PS - I'm in bed with an 18 yr old-am I a cougar?
No - puma.
The guy in front of me in line at Starbucks looks kinda like Danica Patrick except he has a huge boner.
I feel like death. And death is wearing a fleece blanket as a dress. And is seriously contemplating wearing this to go get something to eat.
The last shot i remember taking was toasted to "love, sex, and magic". Needless to say I was 0 for 3 on that toast for the night.
Restaurants Roasting People Who Gave Them Negative Yelp Reviews (25 Pics)
Pre-game strategy: play thunder by yourself in the shower.
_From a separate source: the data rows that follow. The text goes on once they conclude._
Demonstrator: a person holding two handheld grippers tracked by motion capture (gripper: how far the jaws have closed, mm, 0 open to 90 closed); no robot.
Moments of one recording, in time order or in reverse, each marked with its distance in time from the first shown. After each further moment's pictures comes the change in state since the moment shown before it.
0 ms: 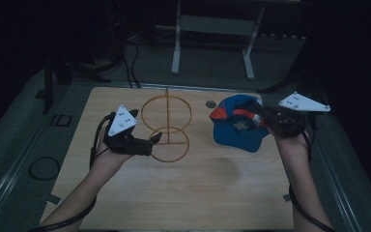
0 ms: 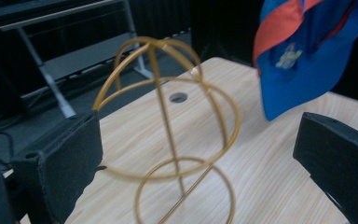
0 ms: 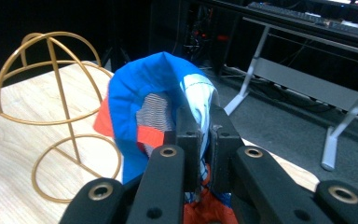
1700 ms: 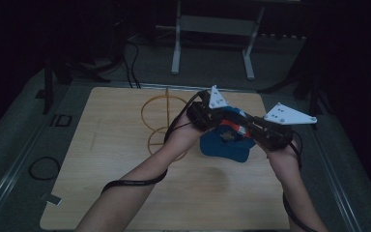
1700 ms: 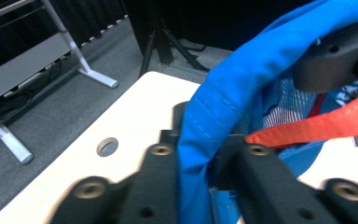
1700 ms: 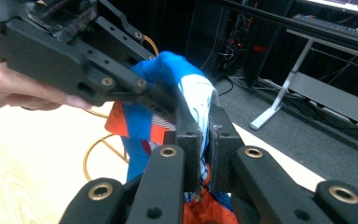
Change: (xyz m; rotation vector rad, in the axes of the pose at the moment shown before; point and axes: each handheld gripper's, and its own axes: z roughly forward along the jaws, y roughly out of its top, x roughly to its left) left arm -0.093 0.096 0.135 0.126 -0.169 0.186; right arm 0.046 -0.001 -0.004 -0.022 0.136 -0.075
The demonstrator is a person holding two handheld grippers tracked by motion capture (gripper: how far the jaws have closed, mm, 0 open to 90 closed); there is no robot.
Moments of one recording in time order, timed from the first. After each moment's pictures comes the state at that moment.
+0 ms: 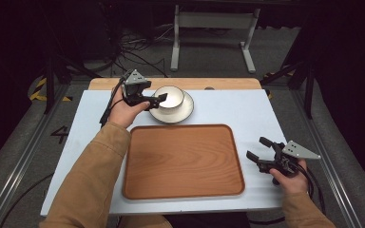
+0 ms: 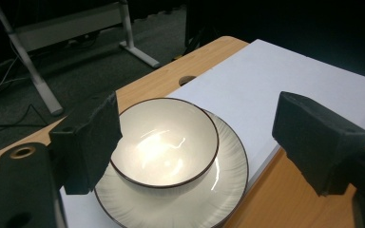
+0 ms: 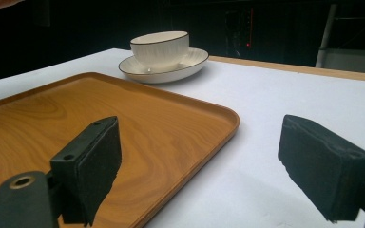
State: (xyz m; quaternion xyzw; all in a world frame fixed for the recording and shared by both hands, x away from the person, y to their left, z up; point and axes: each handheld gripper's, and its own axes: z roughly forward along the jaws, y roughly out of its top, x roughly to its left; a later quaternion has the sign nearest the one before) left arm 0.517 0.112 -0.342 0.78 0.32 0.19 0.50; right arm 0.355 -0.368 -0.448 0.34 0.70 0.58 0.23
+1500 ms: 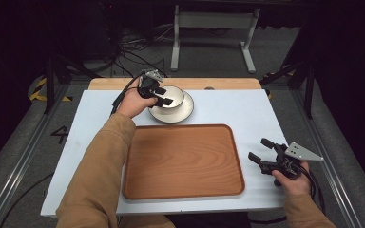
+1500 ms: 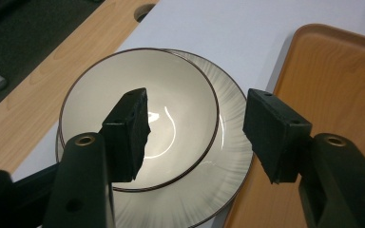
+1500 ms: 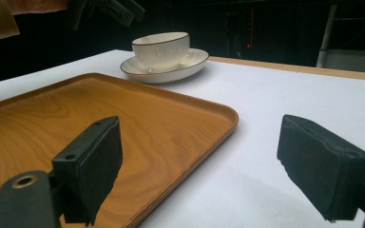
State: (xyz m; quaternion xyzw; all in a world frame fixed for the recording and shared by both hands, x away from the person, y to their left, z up) left arm 0.572 0.086 -0.358 0.89 0.21 0.10 0.38; right arm 0.350 -0.373 -0.449 0.34 0.70 0.58 0.23
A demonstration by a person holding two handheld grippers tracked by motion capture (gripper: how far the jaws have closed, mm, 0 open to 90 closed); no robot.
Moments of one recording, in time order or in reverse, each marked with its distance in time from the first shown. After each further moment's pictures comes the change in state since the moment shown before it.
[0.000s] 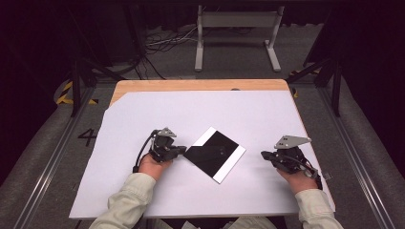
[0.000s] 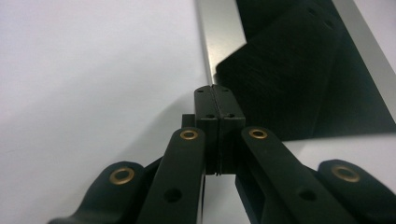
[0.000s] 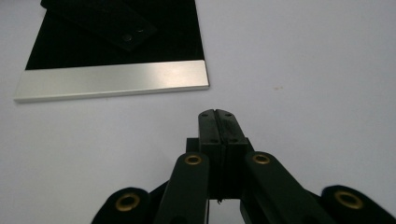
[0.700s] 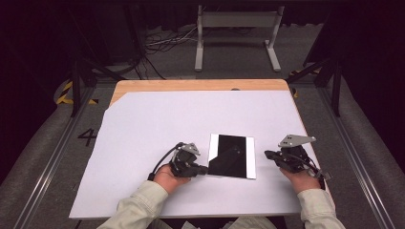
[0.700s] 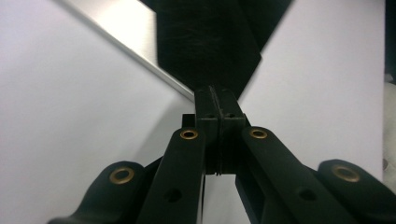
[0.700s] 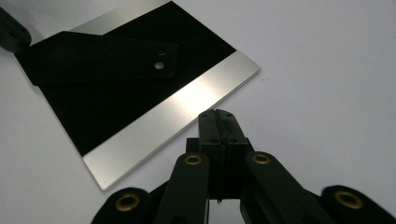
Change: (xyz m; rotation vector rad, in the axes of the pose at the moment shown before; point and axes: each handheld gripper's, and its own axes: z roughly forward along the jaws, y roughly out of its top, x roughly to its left) left arm -0.067 0.004 0.027 0.106 -0.223 0.168; right arm -0.009 -0.005 -0.003 0.002 -0.009 0.040
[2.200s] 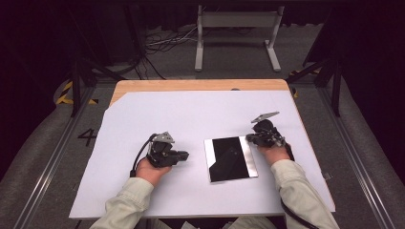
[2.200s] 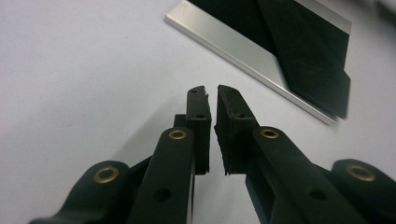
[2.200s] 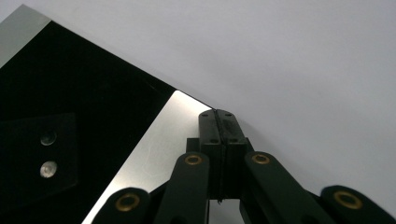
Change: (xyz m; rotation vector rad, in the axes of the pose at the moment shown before) left arm 0.044 -0.028 -0.056 -0.155 0.135 -0.118; right arm -0.027 0.056 0.097 0.156 -0.019 0.082
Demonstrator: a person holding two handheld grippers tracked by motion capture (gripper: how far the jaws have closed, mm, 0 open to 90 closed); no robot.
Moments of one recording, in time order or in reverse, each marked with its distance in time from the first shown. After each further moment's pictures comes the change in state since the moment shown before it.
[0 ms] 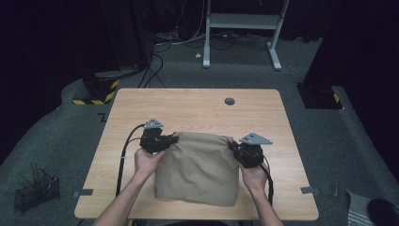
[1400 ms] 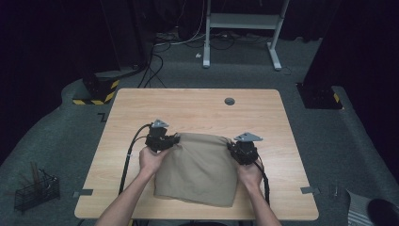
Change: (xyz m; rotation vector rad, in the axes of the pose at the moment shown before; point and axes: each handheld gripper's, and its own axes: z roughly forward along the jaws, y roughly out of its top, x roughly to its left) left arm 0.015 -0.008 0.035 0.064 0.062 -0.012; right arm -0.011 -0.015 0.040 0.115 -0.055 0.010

Surprisingly, success.
I'm glad the dog doesn't judge me for doing leftover lines and watching George of the Jungle at 10 am
he was cradling you in his arms feeding you rum straight from the bottle and you kept sucking his fingers.
Who topped off the "random beer mix" beer bong with a pinch of pepper?? All you could taste was busch and pepper...
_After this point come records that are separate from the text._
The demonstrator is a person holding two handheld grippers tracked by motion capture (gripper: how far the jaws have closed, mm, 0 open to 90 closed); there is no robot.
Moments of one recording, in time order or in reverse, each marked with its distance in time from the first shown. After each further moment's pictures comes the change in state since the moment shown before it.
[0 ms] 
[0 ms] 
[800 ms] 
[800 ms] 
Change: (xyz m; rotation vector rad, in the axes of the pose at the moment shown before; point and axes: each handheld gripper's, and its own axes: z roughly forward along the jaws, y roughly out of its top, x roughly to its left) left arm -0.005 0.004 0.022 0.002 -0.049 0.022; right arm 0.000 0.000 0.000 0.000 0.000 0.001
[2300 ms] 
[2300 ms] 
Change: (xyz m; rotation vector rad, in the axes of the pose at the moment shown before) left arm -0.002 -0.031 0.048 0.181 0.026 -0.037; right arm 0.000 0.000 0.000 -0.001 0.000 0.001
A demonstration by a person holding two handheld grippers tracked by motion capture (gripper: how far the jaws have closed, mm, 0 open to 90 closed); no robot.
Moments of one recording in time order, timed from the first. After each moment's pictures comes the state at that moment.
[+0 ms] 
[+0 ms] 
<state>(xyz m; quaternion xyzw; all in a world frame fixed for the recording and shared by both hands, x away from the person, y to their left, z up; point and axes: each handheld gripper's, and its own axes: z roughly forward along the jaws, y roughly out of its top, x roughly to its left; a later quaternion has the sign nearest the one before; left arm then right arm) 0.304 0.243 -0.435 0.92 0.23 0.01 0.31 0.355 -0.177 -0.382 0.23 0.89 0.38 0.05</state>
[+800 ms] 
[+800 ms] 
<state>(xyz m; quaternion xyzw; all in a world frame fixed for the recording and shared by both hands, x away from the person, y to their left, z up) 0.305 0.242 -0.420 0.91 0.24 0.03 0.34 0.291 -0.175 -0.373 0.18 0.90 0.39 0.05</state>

he needs to stop knowing everyone on campus...it's making cheating on him really difficult.
Woman Posts Harassing DMs From Creep Online, Now He’s Upset Because People Told His Mom
Let me know when ur ready so I can throw up one last time then brush my teeth
I'm sitting in front of a fan naked drinking Gatorade. Motherfucking hangover probs
Tell me about it. Running across highways take alot outta ya. When he found out, he was all "concerned" about it.
What's clit gel and why is it in my wallet.